(Work to be completed): Check every line of the data and copy the ones where "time" appears.

● ● ●

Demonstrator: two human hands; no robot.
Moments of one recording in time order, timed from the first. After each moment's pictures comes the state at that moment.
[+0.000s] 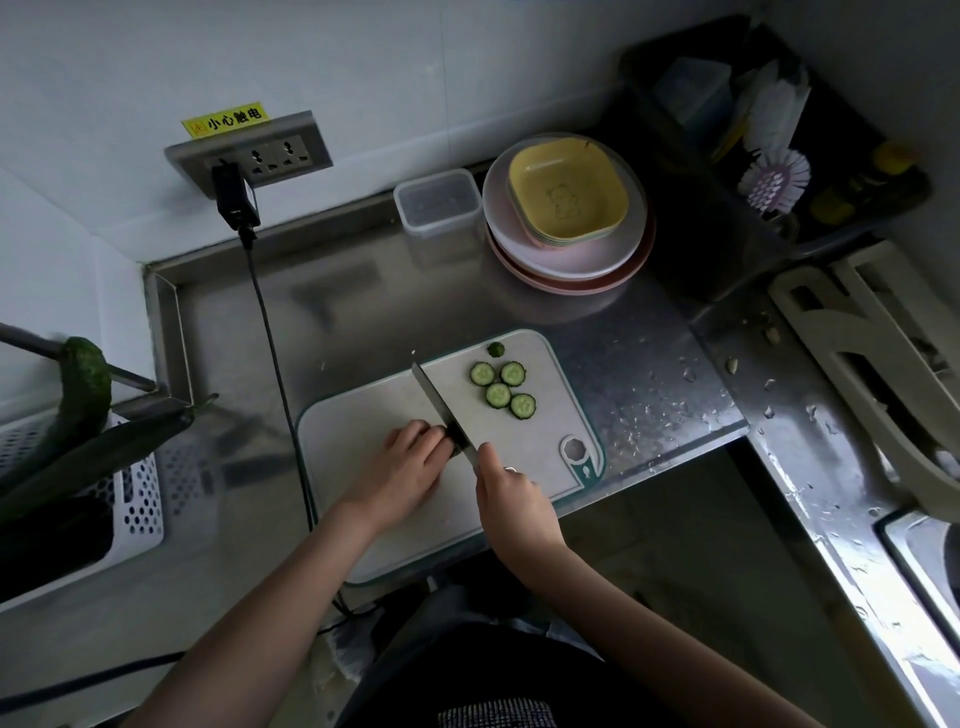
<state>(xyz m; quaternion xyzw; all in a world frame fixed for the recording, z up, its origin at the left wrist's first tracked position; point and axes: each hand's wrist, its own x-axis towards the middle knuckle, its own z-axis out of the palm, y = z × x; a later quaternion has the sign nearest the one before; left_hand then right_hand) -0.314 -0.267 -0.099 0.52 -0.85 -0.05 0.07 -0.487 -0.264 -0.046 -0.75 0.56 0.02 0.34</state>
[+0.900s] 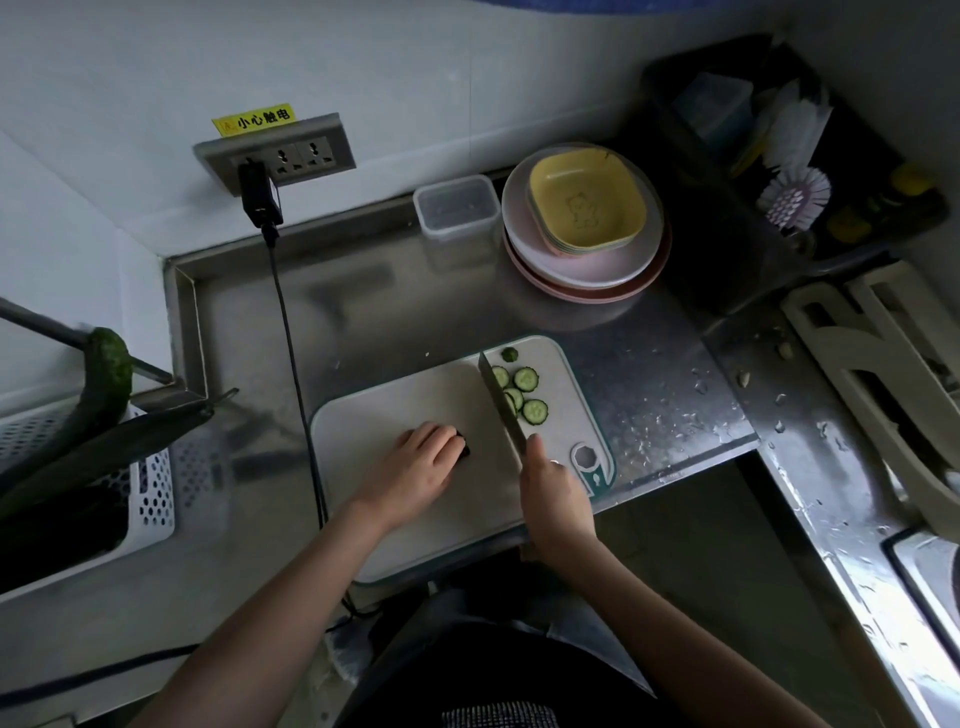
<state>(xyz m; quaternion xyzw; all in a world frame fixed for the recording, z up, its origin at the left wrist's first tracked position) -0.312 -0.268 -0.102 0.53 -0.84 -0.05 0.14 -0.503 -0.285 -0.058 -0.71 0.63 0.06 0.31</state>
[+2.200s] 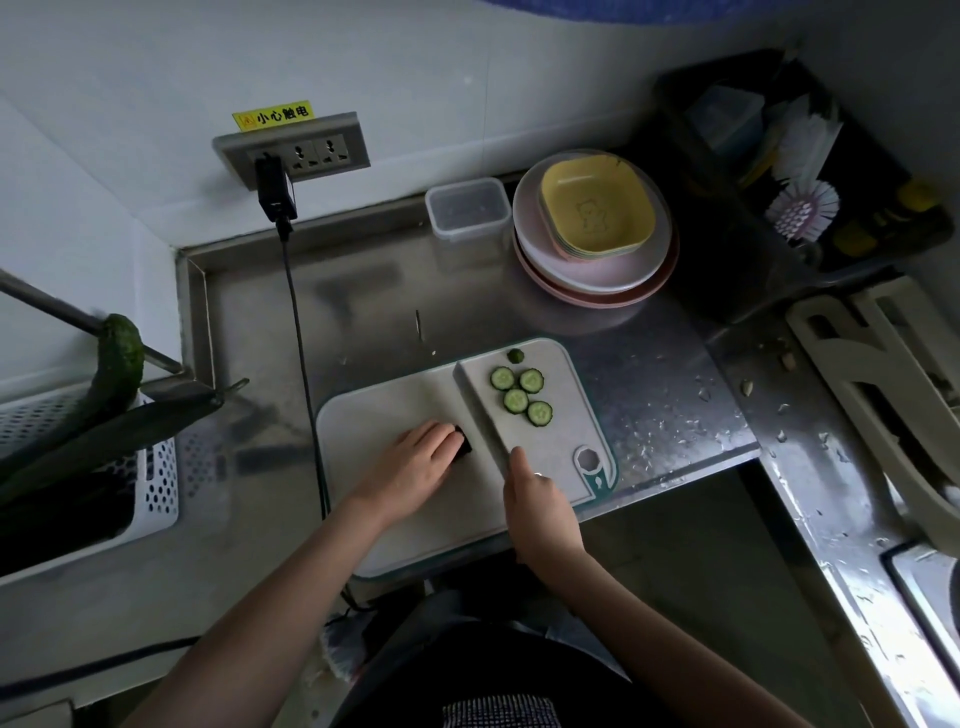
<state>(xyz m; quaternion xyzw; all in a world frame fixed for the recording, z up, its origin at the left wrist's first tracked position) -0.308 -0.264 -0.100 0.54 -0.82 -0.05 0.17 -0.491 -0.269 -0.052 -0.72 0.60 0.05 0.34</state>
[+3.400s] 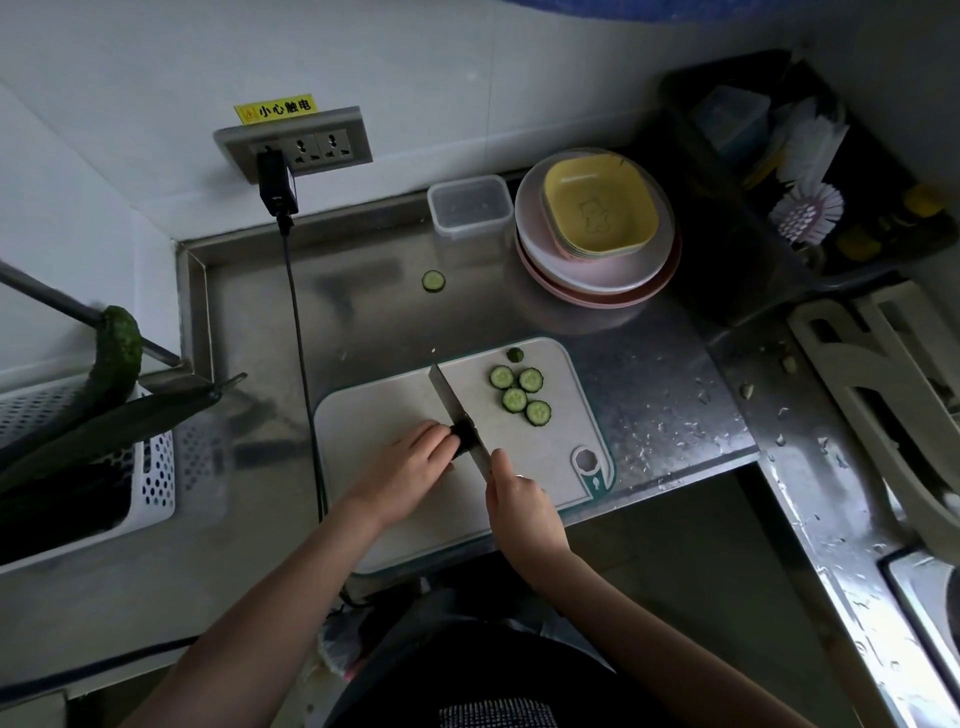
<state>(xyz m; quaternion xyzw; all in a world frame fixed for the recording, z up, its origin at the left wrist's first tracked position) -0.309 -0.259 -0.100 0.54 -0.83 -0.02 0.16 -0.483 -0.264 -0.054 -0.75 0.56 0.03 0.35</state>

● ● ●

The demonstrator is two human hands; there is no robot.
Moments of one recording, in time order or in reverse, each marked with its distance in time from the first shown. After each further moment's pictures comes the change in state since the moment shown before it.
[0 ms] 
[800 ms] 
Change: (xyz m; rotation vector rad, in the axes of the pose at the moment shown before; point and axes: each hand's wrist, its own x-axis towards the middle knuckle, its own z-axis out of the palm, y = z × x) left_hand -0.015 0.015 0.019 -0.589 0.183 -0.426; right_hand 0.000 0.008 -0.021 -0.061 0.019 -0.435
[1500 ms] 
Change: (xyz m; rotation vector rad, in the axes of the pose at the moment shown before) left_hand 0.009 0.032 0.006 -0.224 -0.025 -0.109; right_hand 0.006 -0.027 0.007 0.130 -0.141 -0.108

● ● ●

(Written solution):
Moments of one recording in time order, timed from the first. After each moment's pictures comes the state at that moment.
Moments of one recording, in time order or in reverse, each marked with its distance in time from the first shown. After each further moment's pictures comes the change in state since the moment shown before it.

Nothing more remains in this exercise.